Chiunque cerchi di vendere erba a quasi 20 dollari al grammo e canne a oltre 48 dollari l’una su un mercato del genere, si sta preparando a fallire. Nel 2021, la rivista GQ ha visitato la “Jay-Z’s Weed Factory” a San Jose, in California, una struttura di oltre 92.000 metri quadrati, con una produzione annua di circa

cinquemila chili di cannabis. La reporter è stata accompagnata da DeAndre Watson, che ogni settimana vola da Los Angeles a San Jose per controllare le piante.

Quando la reporter confessa che la sua OG Handroll aveva un aspetto piuttosto grumoso e continuava a spegnersi nel giro di pochi secondi, Watson la rassicura del fatto che è proprio questo il punto. Le cartine vengono “accartocciate a mano una a una in modo tale che brucino in maniera più uniforme” e l’erba non viene macinata finemente, viene divisa in “mini perle”. Questo rende quindi la fumata della canna “un’esperienza prolungata, senza fretta, in cui la si accende, la si lascia spegnere e la si accende di nuovo”, dice Watson.

Il brand delle celebrità

Suona un po’ come promuovere le bistecche fredde e dure come scoperta culinaria in cui si vive una nuova esperienza gustativa grazie a una migliore masticazione e a temperature più basse.
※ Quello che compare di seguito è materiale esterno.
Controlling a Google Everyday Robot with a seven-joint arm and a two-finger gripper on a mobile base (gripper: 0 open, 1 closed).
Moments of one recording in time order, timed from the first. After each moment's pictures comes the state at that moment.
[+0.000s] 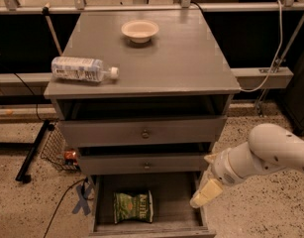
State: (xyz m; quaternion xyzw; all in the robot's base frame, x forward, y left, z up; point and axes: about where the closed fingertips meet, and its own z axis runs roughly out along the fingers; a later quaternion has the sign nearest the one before) arm 0.451 -0.158 0.605 -0.50 0.82 0.19 0.20
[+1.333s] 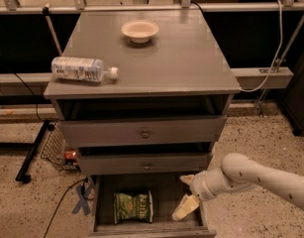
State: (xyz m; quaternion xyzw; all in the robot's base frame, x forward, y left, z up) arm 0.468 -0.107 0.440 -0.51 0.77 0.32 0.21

Nonostante mezzo miliardo di dollari e il rapper più famoso del pianeta come testimonial, la caduta di Monogram dimostra che il branding delle celebrità ha comunque i suoi limiti. E forse anche che non si può ingannare chi fa uso di cannabis con discorsi fantasiosi e prodotti mediocri venduti a prezzi altissimi.

Il sito web di Monogram è ancora online a metà gennaio 2025. Monogram e Jay-Z hanno lasciato TPCO, come riporta SFGate: “Nel dicembre 2022, Monogram si è ufficialmente separata da TPCO ed è ora di proprietà di una società quotata distinta, secondo le informazioni azionarie di Gold Flora”. Questa società ha ancora l’esclusiva sulla vendita dei prodotti Monogram in California. Non è chiaro quando Gold Flora abbia smesso di vendere; la società non ha risposto alle domande di SFGate.

Jay-Z ha altre cose a cui pensare. All’inizio di dicembre 2024, una donna di 38 anni lo ha accusato di averla violentata nel 2000.

Tramite il suo legale, Jay-Z ha negato l’accusa. Per rilassarsi, il rapper può fumare la sua erba o bere un bicchierino di SirDavis, il whisky che la moglie Beyoncé ha lanciato lo scorso anno.